[Collected data]

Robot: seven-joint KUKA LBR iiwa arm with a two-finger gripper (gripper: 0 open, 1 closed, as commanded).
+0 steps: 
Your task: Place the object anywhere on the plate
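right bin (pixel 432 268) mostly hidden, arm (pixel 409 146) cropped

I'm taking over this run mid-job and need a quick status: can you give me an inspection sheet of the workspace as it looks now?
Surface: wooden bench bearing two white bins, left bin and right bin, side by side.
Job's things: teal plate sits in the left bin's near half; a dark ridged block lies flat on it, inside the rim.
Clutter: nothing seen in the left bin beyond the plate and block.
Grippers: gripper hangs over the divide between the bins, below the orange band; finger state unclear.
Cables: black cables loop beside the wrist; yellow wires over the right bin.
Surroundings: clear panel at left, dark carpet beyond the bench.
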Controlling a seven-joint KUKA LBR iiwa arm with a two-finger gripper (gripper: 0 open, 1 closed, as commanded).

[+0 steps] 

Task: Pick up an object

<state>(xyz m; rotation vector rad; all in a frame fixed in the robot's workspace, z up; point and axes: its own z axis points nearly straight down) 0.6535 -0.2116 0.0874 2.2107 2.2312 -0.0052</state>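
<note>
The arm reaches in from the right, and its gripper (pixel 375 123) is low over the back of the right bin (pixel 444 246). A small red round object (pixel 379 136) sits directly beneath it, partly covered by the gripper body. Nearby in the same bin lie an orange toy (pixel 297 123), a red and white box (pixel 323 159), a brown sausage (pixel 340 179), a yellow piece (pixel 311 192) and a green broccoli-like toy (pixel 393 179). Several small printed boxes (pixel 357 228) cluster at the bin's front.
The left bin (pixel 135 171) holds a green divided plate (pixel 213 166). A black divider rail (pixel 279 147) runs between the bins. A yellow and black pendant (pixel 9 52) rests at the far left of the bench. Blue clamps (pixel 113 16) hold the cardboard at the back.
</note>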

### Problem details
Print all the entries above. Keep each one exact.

### Task response
Robot: seven-joint KUKA LBR iiwa arm with a two-finger gripper (gripper: 0 open, 1 closed, as commanded).
+0 steps: 
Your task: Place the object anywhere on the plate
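right bin (pixel 432 268) mostly hidden, arm (pixel 409 146) cropped

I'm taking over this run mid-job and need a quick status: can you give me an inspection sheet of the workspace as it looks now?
Surface: wooden bench bearing two white bins, left bin and right bin, side by side.
Job's things: teal plate sits in the left bin's near half; a dark ridged block lies flat on it, inside the rim.
Clutter: nothing seen in the left bin beyond the plate and block.
Grippers: gripper hangs over the divide between the bins, below the orange band; finger state unclear.
Cables: black cables loop beside the wrist; yellow wires over the right bin.
Surroundings: clear panel at left, dark carpet beyond the bench.
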Controlling a seven-joint KUKA LBR iiwa arm with a two-finger gripper (gripper: 0 open, 1 closed, as commanded).

[+0 steps] 

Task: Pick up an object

<state>(xyz m; rotation vector rad; all in a frame fixed in the robot's workspace, z up; point and axes: its own z axis points nearly straight down) 0.6535 -0.2116 0.0874 2.2107 2.2312 -0.0052</state>
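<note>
The arm reaches in from the right, and its gripper (pixel 375 123) is low over the back of the right bin (pixel 444 246). A small red round object (pixel 379 136) sits directly beneath it, partly covered by the gripper body. Nearby in the same bin lie an orange toy (pixel 297 123), a red and white box (pixel 323 159), a brown sausage (pixel 340 179), a yellow piece (pixel 311 192) and a green broccoli-like toy (pixel 393 179). Several small printed boxes (pixel 357 228) cluster at the bin's front.
The left bin (pixel 135 171) holds a green divided plate (pixel 213 166). A black divider rail (pixel 279 147) runs between the bins. A yellow and black pendant (pixel 9 52) rests at the far left of the bench. Blue clamps (pixel 113 16) hold the cardboard at the back.
</note>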

This answer is finished.